Type "show copying" and "show warranty" for details.
This GDB was configured as "aarch64-linux-gnu".
Type "show configuration" for configuration details.
For bug reporting instructions, please see:
<http://www.gnu.org/software/gdb/bugs/>.
Find the GDB manual and other documentation resources online at:
    <http://www.gnu.org/software/gdb/documentation/>.

For help, type "help".
Type "apropos word" to search for commands related to "word"...
Reading symbols from mpirun...
(No debugging symbols found in mpirun)
(gdb) r
Starting program: /usr/bin/mpirun 
[Thread debugging using libthread_db enabled]
Using host libthread_db library "/lib/aarch64-linux-gnu/libthread_db.so.1".

Program received signal SIGILL, Illegal instruction.
0x0000007fb7ec5cfc in ?? () from /usr/lib/aarch64-linux-gnu/libopen-pal.so.40

 

눈이 이상해졌나 open-pam 인 줄.. -_-

아무튼 libopen-pal 혹은 OPAL  이라는 녀석이 현재 문제인데

openmpi는 liboshmem(shared memory 관리?) libmpi 그리고 libopen-pal로 구성된다고 한다.

That is, they are compiled into separate libraries: liboshmem, libmpi, libopen-pal with a strict dependency order: OSHMEM depends on OMPI, OMPI depends on OPAL.

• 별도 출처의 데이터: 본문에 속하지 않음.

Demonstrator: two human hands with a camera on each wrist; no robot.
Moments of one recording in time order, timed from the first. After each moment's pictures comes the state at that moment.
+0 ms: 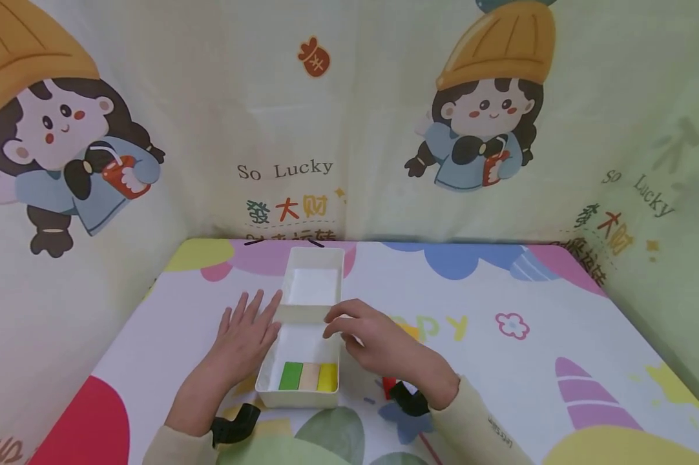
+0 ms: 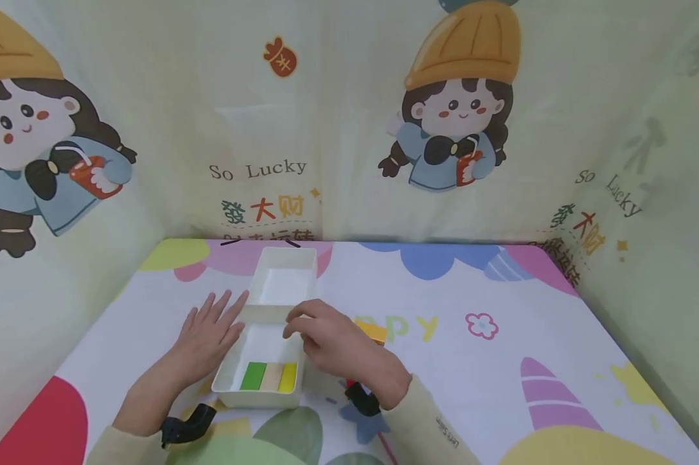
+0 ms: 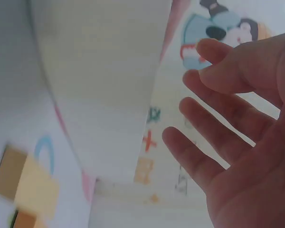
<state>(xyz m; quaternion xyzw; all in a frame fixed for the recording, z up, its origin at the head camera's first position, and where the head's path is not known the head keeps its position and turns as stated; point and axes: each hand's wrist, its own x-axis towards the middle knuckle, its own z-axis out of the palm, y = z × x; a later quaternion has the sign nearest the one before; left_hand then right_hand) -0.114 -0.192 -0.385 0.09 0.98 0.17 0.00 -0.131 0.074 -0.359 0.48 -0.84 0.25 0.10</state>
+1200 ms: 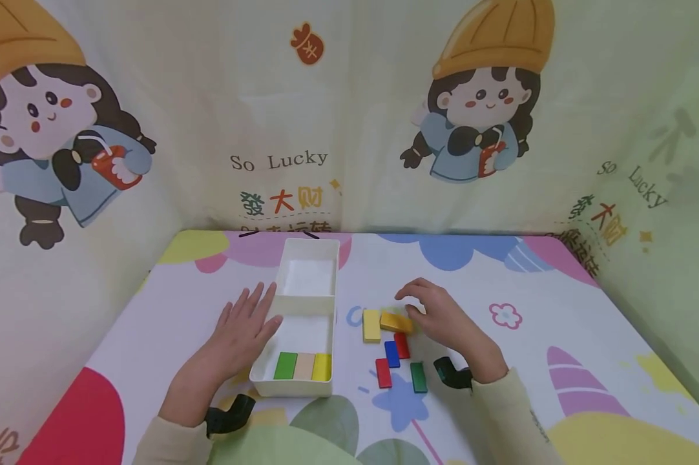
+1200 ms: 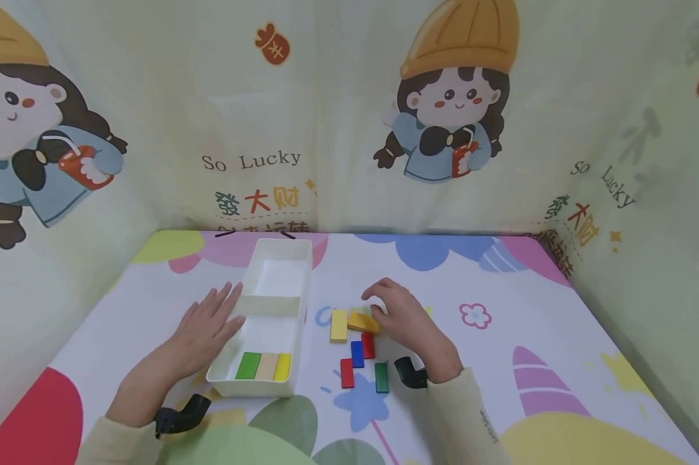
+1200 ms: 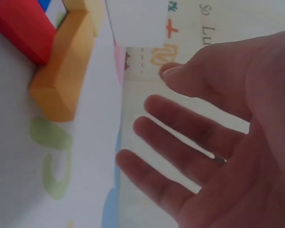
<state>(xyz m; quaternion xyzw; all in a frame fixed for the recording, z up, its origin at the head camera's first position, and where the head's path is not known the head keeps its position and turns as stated) -0.113 -0.192 -0.381 0.11 0.97 0.21 0.04 -0.161 0.167 -0.380 0.22 -0.93 0.29 0.01</state>
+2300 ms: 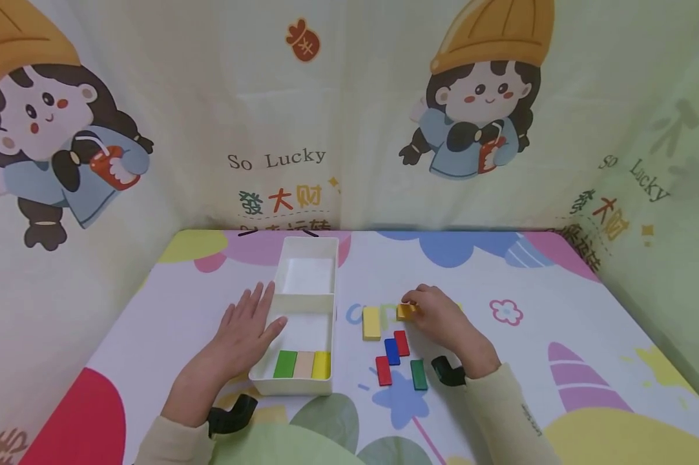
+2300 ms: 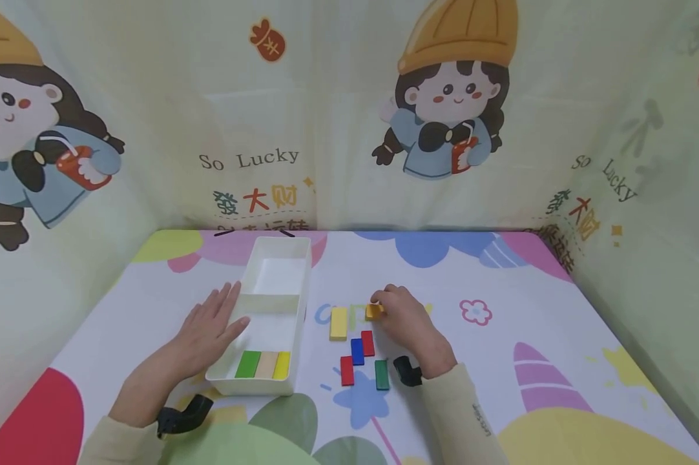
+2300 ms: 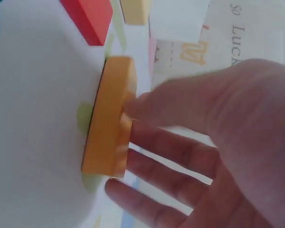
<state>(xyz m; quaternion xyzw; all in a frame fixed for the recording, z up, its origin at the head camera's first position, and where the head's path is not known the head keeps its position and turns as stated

[링크:  https://docs.open-mpi.org/en/v5.0.x/developers/terminology.html]

 

open PAL은 체크포인트 와 프로그램 재시작을 할 수 있도록 해주는 녀석이니..

프로세서에 대해서 잘 알아야 프로그램을 멈추고 실행하게 할테니..

반대로 생각하면 odroid-c2에서 적용된 aarch64 버전이 amlogic 기반의 ap와는 맞지 않게 빌드된걸려나?

Open PAL can involuntarily checkpoint and restart sequential programs. Doing so requires that Open PAL was compiled with thread support and that the back-end checkpointing systems are available at run-time.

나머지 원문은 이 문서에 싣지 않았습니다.